Arduino sucks beginners into blinking led programs and teaches them very sloppy programing, and when they need to do more then blink a few LED's their projects start to fall apart.
To get from "arduino" to "decent programming" you have to completely change course, plow your way through some documentation and read a few good books and practice with that info.
The proper way is to divide a program into a bunch of small tasks. You let ISR's handle the input and output, and the ISR's read from, and write to buffers. Then, in your main program you either keep a keen eye on your buffers, or you wait and react to signals from ISR's.
One of the goals is to keep the interrupts small, because they get executed at "random" intervals. The "bulk" of the code is executed in the main loop, which has (or should have) not very strict timing constraints.

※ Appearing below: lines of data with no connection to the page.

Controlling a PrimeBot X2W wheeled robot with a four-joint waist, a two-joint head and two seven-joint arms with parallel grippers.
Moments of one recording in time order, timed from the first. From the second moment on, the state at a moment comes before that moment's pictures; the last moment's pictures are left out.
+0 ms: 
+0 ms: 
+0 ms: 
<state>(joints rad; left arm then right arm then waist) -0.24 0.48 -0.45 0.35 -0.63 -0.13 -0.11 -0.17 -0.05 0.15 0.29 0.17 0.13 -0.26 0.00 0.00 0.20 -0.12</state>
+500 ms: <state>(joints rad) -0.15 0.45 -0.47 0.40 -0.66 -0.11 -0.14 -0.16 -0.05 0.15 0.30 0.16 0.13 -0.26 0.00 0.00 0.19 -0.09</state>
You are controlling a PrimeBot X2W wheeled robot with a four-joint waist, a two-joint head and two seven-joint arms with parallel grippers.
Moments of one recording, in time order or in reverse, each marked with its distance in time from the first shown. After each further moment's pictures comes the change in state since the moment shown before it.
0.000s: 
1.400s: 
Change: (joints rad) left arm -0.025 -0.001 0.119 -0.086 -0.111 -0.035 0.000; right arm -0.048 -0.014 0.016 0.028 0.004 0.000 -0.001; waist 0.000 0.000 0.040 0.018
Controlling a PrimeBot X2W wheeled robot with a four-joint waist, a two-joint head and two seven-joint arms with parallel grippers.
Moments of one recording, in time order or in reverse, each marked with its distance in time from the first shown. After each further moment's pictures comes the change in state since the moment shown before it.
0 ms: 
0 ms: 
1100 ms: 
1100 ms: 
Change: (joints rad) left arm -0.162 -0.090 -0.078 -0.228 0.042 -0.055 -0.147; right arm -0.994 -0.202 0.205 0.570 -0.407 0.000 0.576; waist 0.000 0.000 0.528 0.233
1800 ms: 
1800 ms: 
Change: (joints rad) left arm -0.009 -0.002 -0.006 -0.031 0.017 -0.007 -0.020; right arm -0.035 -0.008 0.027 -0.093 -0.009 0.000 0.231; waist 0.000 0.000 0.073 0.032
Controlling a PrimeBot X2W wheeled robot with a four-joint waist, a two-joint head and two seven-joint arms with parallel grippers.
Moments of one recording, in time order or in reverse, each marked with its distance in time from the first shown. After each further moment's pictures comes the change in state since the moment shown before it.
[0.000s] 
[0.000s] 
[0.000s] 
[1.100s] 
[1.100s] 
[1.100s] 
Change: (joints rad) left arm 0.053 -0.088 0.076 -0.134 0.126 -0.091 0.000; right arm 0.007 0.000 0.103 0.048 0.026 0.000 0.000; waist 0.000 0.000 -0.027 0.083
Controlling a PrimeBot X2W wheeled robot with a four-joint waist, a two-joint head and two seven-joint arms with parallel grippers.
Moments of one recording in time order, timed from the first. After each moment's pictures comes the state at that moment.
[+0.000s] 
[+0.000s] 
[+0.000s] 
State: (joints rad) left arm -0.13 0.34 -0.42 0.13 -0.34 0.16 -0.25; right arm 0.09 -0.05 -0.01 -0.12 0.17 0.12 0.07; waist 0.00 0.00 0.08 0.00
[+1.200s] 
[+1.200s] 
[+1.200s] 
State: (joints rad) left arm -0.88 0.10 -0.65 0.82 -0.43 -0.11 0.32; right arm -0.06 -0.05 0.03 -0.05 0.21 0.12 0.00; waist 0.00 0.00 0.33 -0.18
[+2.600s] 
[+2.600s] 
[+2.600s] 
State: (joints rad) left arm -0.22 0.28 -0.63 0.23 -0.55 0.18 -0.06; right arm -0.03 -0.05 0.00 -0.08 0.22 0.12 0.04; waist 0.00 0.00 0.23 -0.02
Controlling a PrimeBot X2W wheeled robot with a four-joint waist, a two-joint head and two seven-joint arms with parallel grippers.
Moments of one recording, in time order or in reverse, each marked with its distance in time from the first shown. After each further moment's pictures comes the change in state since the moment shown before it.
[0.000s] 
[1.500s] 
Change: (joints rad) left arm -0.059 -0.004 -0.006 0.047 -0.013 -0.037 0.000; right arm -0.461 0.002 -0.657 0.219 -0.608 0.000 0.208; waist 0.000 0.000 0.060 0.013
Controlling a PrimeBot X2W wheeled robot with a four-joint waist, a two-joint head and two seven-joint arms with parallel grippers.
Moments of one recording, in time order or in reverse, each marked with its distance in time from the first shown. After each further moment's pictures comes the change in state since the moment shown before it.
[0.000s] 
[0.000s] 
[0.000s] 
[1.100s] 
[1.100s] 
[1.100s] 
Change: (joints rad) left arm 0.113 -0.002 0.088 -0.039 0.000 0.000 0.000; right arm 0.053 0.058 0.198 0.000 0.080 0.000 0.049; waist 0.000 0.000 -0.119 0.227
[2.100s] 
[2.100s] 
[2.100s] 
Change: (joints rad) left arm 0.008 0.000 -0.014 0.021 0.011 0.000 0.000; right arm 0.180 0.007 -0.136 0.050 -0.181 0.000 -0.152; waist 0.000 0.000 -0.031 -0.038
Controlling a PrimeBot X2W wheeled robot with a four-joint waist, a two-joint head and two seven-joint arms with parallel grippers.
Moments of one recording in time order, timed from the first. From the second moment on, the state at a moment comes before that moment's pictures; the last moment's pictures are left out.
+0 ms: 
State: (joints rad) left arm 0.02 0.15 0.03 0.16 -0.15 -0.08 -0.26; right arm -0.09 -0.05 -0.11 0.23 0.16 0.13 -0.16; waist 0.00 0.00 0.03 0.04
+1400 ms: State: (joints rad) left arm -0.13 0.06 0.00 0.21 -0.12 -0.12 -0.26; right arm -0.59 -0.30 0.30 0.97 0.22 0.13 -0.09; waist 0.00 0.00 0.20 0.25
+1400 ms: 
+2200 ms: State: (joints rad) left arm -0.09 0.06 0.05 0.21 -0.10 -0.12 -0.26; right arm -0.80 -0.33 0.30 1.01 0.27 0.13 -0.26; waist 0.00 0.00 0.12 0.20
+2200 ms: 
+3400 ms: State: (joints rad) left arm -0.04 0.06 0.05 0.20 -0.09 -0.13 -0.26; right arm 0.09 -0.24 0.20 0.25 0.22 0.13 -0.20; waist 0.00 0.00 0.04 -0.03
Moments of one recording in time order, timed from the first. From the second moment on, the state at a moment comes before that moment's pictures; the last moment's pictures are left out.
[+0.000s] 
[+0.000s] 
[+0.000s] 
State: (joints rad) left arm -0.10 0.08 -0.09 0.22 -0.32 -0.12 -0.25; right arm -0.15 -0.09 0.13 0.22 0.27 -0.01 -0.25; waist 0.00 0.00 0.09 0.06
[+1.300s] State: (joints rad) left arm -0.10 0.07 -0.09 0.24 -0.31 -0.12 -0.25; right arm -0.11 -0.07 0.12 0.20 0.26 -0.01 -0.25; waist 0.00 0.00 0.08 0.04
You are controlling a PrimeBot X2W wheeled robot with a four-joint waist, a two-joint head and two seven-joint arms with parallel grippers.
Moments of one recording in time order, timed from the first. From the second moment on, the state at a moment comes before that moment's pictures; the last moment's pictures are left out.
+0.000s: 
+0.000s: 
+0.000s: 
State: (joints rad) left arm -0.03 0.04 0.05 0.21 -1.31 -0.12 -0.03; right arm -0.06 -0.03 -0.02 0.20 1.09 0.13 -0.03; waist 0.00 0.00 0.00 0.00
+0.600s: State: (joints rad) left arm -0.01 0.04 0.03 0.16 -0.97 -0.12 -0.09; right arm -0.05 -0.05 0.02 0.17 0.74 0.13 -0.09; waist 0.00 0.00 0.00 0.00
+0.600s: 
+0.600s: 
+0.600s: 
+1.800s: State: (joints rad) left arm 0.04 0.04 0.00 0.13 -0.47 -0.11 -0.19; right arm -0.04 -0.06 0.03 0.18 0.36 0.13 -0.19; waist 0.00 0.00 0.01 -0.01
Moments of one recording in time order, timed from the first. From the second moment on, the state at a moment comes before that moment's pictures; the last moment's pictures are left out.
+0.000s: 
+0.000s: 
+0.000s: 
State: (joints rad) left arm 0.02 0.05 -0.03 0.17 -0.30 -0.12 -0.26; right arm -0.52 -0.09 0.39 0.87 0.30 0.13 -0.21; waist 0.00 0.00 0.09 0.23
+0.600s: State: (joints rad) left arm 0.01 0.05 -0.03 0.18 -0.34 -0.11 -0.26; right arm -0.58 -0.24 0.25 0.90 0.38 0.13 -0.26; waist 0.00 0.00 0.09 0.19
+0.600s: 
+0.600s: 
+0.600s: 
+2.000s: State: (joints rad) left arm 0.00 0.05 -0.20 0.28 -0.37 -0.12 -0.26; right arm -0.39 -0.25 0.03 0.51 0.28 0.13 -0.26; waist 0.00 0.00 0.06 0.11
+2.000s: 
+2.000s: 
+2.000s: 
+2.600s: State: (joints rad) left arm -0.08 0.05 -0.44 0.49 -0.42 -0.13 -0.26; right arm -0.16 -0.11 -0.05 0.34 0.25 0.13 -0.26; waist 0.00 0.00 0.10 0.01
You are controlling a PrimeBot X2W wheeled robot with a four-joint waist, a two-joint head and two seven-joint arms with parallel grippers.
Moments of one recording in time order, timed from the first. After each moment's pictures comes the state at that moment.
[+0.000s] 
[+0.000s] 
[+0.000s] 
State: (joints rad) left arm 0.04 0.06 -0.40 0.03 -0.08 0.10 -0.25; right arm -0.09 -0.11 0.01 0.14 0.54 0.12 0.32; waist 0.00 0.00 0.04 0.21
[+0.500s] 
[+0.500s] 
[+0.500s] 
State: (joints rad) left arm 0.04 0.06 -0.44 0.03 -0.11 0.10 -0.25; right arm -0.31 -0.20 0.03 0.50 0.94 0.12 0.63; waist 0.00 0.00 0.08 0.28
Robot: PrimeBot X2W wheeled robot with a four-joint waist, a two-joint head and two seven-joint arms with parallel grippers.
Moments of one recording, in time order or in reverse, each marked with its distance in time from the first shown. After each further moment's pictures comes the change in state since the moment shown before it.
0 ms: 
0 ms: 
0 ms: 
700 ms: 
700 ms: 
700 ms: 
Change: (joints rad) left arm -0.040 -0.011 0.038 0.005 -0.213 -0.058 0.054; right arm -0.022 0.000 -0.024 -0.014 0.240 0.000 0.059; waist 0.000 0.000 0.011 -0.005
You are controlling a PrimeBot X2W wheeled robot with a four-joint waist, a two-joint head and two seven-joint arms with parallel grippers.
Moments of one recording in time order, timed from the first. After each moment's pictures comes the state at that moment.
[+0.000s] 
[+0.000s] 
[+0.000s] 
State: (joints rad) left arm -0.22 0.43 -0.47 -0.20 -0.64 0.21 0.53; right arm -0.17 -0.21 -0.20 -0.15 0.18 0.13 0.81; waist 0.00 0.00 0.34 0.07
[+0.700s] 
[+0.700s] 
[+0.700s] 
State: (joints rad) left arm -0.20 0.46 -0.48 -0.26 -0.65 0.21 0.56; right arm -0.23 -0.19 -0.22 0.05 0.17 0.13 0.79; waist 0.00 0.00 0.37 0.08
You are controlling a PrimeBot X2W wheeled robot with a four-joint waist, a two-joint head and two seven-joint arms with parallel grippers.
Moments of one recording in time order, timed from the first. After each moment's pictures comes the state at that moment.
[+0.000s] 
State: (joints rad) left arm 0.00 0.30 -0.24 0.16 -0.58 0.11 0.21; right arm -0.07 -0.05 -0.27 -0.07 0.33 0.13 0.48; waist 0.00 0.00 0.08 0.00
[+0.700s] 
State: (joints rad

This means that tasks like "sampling the inputs" and "reading Serial Data" or Writing Serial Data" is all done by the ISR's in 100us (or even smaller) chunks, and is also done at exactly the right moment. Your main loop is (almost) free to do the filtering algorithms and other house keeping tasks.
Managing such ISR's and the way how they interact with buffers and the main loop is where real programming starts.
but also, depending how many samples you take, calculating RMS values and filtering can take a serious chunk out of the available clock cycles, but I don't know how much. You should benchmark such algorithms, but make a careful distinction between the uC doing something useful and wasting valuable cycles in a delay() loop. (Which is sloppy programming "taught" by "arduino" to "beginners" who have to un-learn it later.)
If the processor speed is really a bottleneck, there are plenty of options, both with microcontrollers running at several hundred MHz and with microcontrollers having built-in floating point instructions.